Here’s how it goes: first, the signal is split into smaller pieces along a regular pattern.

Then, these pieces are progressively combined based on their similarities.

If two adjacent segments are alike, they’re joined into one larger segment.

This process continues until we’re left with the most meaningful change points

```
algo = rpt.BottomUp(model="l2", min_size=28)
algo.fit(impressions)
result = algo.predict(n_bkps=5)
```

## Detecting Change Points With Kernel Change Detection

Kernel change point detection works by mapping the signal to a higher-dimensional space, called a Reproducing Kernel Hilbert Space (RKHS).

This might sound fancy, but it’s just a way to make change point detection more powerful and versatile by analyzing the signal from a different perspective.

The core idea is to find the change points that minimize a certain cost function, which measures how well the segmented signal fits the data.

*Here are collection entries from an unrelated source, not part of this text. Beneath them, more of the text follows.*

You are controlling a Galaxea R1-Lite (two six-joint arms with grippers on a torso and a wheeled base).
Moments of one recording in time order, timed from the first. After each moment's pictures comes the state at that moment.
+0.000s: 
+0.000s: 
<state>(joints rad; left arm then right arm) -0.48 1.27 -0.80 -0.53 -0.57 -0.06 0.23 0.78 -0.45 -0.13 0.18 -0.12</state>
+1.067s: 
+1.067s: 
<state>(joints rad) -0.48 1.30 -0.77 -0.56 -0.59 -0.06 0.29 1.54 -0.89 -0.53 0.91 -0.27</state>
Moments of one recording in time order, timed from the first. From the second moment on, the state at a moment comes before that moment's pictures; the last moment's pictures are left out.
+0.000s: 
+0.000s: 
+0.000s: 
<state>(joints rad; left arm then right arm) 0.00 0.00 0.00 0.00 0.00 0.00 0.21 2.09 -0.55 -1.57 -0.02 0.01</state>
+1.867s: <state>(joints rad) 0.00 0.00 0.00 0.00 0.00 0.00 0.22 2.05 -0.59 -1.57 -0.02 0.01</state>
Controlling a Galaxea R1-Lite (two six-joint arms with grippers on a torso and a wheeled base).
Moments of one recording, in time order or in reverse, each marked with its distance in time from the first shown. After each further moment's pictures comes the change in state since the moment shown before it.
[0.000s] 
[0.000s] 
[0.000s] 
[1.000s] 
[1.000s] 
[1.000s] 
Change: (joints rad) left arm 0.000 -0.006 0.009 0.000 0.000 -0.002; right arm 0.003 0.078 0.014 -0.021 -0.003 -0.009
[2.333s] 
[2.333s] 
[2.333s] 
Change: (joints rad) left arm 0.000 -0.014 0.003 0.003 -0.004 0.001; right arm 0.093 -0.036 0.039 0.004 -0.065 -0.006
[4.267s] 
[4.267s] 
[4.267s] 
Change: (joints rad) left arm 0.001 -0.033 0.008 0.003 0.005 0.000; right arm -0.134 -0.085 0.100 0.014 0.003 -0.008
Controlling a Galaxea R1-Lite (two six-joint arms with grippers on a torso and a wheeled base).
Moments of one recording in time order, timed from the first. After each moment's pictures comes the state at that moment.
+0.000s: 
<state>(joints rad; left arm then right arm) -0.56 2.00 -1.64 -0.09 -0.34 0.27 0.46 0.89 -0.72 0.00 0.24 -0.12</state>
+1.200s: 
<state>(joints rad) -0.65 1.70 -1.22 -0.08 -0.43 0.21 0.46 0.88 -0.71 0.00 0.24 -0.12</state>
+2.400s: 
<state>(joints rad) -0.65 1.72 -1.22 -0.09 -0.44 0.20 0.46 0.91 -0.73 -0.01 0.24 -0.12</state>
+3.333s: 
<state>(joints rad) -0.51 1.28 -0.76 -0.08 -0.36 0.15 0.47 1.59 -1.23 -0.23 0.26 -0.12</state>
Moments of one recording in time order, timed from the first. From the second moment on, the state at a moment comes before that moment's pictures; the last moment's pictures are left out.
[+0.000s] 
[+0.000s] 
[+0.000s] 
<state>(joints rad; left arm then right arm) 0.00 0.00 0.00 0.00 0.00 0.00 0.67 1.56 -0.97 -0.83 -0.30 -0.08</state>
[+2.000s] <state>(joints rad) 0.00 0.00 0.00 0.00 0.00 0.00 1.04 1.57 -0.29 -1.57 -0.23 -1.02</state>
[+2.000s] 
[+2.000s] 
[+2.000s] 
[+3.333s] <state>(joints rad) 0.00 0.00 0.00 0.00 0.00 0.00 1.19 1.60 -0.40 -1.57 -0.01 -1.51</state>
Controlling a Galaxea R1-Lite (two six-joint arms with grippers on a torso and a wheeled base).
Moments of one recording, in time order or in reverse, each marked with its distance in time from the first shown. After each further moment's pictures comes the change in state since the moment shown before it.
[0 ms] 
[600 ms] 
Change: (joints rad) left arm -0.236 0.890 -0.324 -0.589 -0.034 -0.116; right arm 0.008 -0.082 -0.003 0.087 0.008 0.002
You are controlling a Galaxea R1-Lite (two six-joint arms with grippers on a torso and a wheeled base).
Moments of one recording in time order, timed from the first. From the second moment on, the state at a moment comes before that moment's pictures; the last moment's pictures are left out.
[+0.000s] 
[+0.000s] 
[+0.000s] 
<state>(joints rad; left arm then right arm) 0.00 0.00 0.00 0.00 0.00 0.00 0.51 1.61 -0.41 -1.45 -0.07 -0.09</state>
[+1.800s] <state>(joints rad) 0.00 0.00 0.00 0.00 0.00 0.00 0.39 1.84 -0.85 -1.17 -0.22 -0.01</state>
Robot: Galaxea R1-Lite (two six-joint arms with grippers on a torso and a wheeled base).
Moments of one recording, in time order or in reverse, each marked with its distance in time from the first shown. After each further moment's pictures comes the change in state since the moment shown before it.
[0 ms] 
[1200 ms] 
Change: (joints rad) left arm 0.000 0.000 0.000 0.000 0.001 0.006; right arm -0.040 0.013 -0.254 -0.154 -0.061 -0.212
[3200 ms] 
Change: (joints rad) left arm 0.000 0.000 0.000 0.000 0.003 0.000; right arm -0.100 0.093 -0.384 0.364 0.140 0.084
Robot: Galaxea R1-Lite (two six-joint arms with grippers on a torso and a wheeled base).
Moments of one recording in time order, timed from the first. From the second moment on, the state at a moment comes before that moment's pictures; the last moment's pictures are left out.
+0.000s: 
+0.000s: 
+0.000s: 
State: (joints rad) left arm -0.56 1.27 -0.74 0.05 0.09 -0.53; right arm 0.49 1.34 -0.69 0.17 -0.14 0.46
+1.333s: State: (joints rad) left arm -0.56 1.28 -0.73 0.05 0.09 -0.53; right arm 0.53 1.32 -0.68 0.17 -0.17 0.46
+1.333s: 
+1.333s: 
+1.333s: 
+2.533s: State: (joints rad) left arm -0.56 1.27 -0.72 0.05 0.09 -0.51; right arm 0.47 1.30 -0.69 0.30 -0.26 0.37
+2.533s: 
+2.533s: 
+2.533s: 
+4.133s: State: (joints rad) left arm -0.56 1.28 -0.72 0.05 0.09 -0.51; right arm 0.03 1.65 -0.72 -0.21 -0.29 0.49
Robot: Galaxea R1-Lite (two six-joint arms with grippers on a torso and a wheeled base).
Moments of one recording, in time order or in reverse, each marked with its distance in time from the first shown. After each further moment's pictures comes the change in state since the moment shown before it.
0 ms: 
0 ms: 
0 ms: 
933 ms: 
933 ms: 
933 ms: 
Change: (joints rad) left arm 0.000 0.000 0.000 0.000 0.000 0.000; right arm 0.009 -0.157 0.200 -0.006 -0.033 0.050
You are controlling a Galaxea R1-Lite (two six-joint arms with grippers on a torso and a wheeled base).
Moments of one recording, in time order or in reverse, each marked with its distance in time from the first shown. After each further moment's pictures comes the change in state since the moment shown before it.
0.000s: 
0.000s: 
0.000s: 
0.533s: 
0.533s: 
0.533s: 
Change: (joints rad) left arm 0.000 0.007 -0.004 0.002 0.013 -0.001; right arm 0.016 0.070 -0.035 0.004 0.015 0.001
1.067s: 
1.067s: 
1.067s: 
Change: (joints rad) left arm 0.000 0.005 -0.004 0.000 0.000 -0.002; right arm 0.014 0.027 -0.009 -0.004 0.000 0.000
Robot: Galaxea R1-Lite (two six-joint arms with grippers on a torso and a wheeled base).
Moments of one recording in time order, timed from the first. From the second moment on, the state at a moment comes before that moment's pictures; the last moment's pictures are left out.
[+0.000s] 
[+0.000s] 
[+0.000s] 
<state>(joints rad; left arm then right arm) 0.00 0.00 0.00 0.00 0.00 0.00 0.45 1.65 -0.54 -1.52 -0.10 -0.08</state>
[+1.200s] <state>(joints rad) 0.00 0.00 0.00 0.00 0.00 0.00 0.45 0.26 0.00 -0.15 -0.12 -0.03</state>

When the number of change points is known, you can solve a specific optimization problem to find the best segmentation.

If you don’t know the number of change points, you can use a penalty term to balance the goodness of fit against the complexity of the segmentation.

There are three kernel functions available in `ruptures`

: Linear, RBF, and Cosine.

Each of these kernels offers a different way to analyze the signal, giving you the flexibility to choose the most suitable approach for your data.

I decided to run a loop to try different values for the kernels and visually inspect the results again to see which one made more sense.

```
fig, ax = plt.subplots(3,1, figsize=(1280/96, 720/96), dpi=96)
for i, kernel in enumerate(['linear', 'rbf', 'cosine']):
algo = rpt.KernelCPD(kernel=kernel, min_size=28)
algo.fit(impressions)
result = algo.predict(n_bkps=5)
ax[i].plot(impressions)
for bkp in result:
ax[i].axvline(x=bkp, color='k', linestyle='--')
ax[i].set_title(f"Kernel model with {kernel} kernel")
fig.tight_layout()
```

I really liked the results for the RBF kernel.

See how the cosine kernel gave bad results? That’s why it’s important to try different kernels.